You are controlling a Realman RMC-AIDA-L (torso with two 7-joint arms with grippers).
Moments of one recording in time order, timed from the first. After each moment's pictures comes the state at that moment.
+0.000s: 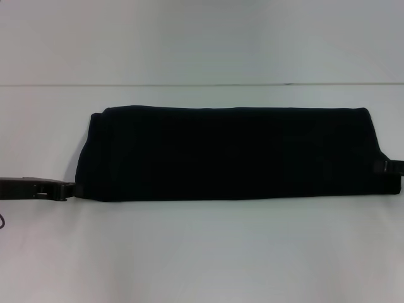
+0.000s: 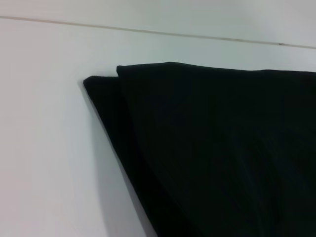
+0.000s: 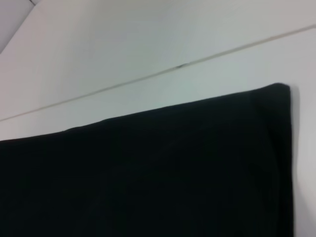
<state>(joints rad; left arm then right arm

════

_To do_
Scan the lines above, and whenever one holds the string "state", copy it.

_Exercise response_
Moments of one recording in time order, timed from the first. After each moment's pictures comes the state at that moment.
<state>(joints rad; left arm then right arm

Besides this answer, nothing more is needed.